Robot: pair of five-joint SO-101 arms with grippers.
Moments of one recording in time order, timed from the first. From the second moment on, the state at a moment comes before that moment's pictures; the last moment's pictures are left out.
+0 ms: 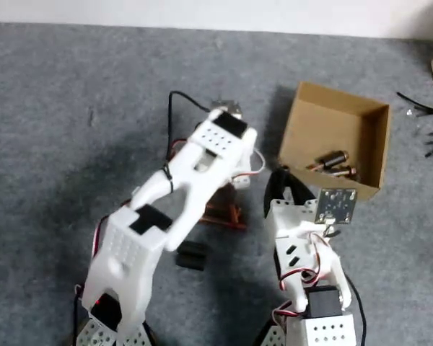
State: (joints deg) left arm 27.7 35.6 -23.3 88.9 42.8; right arm -12.0 -103.6 96.0 31.2 -7.6
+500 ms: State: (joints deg) left arm 28.0 42.9 -33.3 92.2 48.7; right arm -12.0 -103.6 96.0 31.2 -7.6
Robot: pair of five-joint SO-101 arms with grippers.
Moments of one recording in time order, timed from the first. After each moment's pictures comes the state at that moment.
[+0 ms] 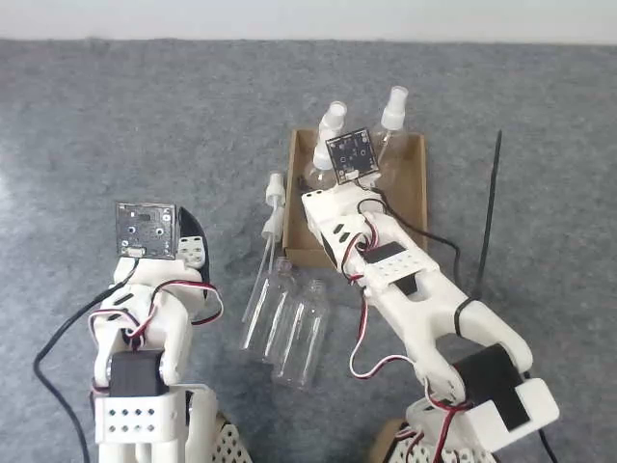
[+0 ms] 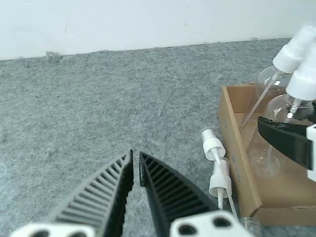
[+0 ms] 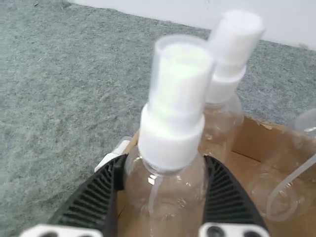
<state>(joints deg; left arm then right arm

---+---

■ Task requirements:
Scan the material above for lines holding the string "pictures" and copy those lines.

■ Task solution:
Moments of one recording in time order, timed from the first. From the second moment on, the state at a moment comes before that moment's pictures; the last moment's pictures are left out.
Moments of one recording in time order, timed from the first. After each moment's pictures comes the state at that moment.

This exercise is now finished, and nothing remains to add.